**PROBLEM TO SOLVE**
Could you repeat the listing exactly, leaving out the pictures?

**PROVIDED MATERIAL**
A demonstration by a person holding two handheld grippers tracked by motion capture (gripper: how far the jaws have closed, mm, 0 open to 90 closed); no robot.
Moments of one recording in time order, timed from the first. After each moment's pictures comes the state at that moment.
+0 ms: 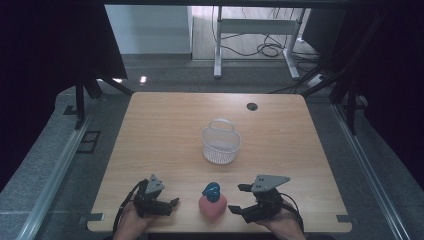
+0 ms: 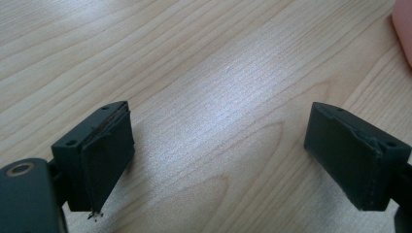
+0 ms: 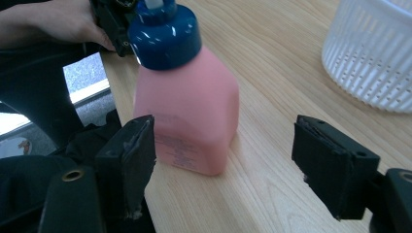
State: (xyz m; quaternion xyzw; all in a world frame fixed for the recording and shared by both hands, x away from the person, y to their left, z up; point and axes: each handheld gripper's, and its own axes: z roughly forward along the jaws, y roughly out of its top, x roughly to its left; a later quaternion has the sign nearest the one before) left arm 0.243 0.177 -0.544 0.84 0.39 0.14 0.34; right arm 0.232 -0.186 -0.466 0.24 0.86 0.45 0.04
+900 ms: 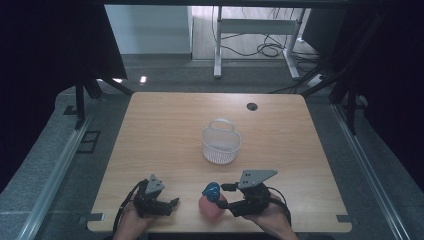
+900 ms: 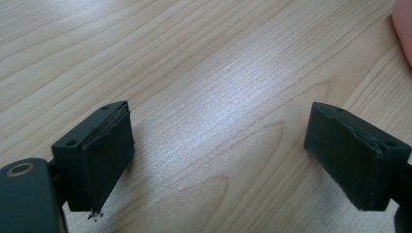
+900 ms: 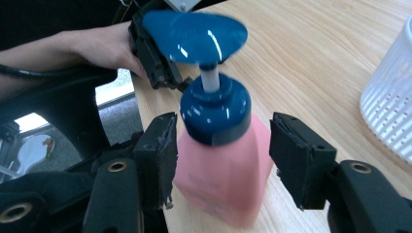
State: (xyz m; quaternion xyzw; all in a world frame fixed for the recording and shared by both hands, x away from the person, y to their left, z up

**RESULT**
A demonstration by a person holding two handheld grippers tracked by motion capture (gripper: how far the jaws have closed, mm, 0 open to 90 closed); no robot.
Moments of one recording in time order, timed from the first. After each moment's pictures comes the state at that moment.
+0 ms: 
+0 ms: 
+0 ms: 
State: (xyz m; quaternion xyzw; all in a world frame fixed for the recording and shared by both hands, x away from the person, y to their left, z up; point and axes: each handheld gripper's, and its own axes: z roughly forward along the jaws, y roughly out of its top, x roughly to its left; a later quaternion has the sign nearest the one before) left arm 0.243 0.177 -0.544 0.84 0.39 0.14 0.34; right arm 0.232 -0.186 -0.466 0.24 0.86 0.45 0.04
+900 ms: 
+900 ms: 
+900 ms: 
State: (xyz m; quaternion xyzw; all in a world frame fixed for the recording and shared by both hands, x away from the person, y to their left, z up

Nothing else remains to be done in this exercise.